The results is different when placing rpc_aync at a different .py file

I want to execute a function at the worker side and return the results to the master. However, I find that the results is different when placing rpc_async at a different .py file

Method 1

master.py:


import os
import torch
import torch.distributed.rpc as rpc
from torch.distributed.rpc import RRef
from test import sub_fun

os.environ['MASTER_ADDR'] = '10.5.26.19'
os.environ['MASTER_PORT'] = '5677'

rpc.init_rpc("master", rank=0, world_size=2)
rref = torch.Tensor([0])
sub_fun(rref)
rpc.shutdown()

test.py


def f(rref):
   print("function is executed on master")

def sub_fun(rref):
   x = rpc.rpc_async("worker", f, args=(rref,))

worker.py:

import os
import torch
import torch.distributed.rpc as rpc
from torch.distributed.rpc import RRef

os.environ['MASTER_ADDR'] = '10.5.26.19'
os.environ['MASTER_PORT'] = '5677'

def f(rref):
    print("function is executed on worker")
rpc.init_rpc("worker", rank=1, world_size=2)
rpc.shutdown()

I found that the output is “function is executed on master” at the worker side.

Method 2

when I put the two functions: sub_fun and f in the master.py rather than the test.py, the result is “function is executed on worker”.

Why the two ways output the different results. and how can I get the result 2 with the method 1.

My torch version is ‘1.5.0+cu92’

The outputs differ based on where you put sub_fun due to the order in which python will load the pickled function.
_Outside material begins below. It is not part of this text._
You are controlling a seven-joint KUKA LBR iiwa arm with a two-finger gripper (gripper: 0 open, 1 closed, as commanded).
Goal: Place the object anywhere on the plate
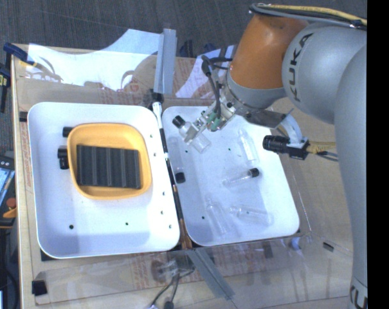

RPC will pickle based on function name not based on function definition. If you want to keep both function implementations they should be renamed to something like f_worker and f_master

For your case, to get the results you want, you can format your files like this:

master.py

import os
import torch
import torch.distributed.rpc as rpc
from torch.distributed.rpc import RRef
from test import sub_fun

os.environ['MASTER_ADDR'] = '10.5.26.19'
os.environ['MASTER_PORT'] = '5677'

if __name__ == "__main__":
   rpc.init_rpc("master", rank=0, world_size=2)
   rref = torch.Tensor([0])
   sub_fun(rref)
   rpc.shutdown()

test.py

import torch.distributed.rpc as rpc
from worker import f

def sub_fun(rref):
    x = rpc.rpc_async("worker", f, args=(rref,))

worker.py

import os
import torch
import torch.distributed.rpc as rpc
from torch.distributed.rpc import RRef

os.environ['MASTER_ADDR'] = '10.5.26.19'
os.environ['MASTER_PORT'] = '5677'

def f(rref):
    print("function is executed on worker")

if __name__ == "__main__":
    rpc.init_rpc("worker", rank=1, world_size=2)
    rpc.shutdown()

Really thanks for your reply!
However, I found it deadlock if I imported the function “f” from the worker.py. Did your code worked fine?